# Picture taken at Possum Kingdom Lake



## wiley199 (May 22, 2004)

Picture of a large cat at Possum Kingdom Lake


----------



## troutredfish (Apr 18, 2005)




----------



## JWS.HOOKEM (Jun 24, 2008)

*Twins???*

Yesterday the caption read "Canyon Lake".


----------



## obiewan57 (Sep 14, 2005)

Probably decent photo shopping picture. I cannot tell for sure, if the fish has a flat head or not, tail does look a little rounded, cool picture anyway.

I last heard the fish was from Conroe.


----------



## ChuChu (Jan 23, 2010)

It is a wales catfish. Look at the tail.
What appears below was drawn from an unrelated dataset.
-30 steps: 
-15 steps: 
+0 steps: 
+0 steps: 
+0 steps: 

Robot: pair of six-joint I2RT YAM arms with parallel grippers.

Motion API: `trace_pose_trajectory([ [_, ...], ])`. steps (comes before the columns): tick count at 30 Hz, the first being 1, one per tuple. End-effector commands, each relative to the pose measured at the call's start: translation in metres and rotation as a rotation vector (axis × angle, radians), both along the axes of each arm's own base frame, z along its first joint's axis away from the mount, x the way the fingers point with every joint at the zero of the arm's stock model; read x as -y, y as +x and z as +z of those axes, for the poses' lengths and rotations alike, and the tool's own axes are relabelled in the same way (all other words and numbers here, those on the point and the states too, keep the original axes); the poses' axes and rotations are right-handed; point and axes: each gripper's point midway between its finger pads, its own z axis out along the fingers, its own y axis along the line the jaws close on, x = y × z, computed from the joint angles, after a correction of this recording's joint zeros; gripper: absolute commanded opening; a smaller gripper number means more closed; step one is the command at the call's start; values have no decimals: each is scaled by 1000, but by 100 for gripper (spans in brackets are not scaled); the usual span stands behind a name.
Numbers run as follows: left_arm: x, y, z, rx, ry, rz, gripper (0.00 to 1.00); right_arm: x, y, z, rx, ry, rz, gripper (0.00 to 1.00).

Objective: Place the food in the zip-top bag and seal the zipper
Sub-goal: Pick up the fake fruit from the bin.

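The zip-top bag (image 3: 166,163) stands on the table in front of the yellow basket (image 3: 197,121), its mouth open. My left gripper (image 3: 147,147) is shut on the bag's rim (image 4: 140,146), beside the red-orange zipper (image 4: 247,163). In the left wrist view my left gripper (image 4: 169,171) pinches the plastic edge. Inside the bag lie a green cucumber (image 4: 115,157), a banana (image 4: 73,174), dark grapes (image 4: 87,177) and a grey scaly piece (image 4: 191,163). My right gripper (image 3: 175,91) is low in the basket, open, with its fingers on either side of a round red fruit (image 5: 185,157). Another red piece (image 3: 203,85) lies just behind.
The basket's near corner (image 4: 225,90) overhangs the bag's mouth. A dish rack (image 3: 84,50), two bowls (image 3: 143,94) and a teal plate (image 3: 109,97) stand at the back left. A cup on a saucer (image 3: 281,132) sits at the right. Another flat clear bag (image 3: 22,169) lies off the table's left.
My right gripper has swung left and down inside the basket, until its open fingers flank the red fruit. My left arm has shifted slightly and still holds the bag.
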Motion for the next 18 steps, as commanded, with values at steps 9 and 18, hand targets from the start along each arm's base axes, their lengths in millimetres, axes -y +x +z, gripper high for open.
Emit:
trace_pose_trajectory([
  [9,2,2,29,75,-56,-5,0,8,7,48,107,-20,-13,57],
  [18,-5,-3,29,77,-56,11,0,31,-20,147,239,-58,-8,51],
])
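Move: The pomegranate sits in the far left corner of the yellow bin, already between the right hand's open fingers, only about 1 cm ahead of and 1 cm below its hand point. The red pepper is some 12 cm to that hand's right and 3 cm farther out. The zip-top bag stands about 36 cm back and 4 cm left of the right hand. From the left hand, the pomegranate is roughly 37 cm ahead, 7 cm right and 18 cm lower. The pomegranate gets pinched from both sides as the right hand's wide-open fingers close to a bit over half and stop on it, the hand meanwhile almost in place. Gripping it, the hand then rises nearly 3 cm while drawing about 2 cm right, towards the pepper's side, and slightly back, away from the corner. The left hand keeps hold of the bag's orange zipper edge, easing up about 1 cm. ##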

That picture has been around for years and it keeps coming back in another lake.


----------



## Pistol-Pete (Apr 13, 2015)

Boy does that catfish get around! A real world traveler!


----------



## lonepinecountryclub (Jul 18, 2010)

Is this the infamous catfish that is supposed to be as big as a Volkswagen?


----------



## Chuck06R1 (Apr 7, 2015)

Wonder if the catfish could smell poop from inside that wetsuit


----------



## shadslinger (Aug 21, 2005)

I guess you would use a 30 pound buffalo for drifting bait.


----------



## lx22f/c (Jun 19, 2009)

shadslinger said:


> I guess you would use a 30 pound buffalo for drifting bait.


Or a scuba diver!!!


----------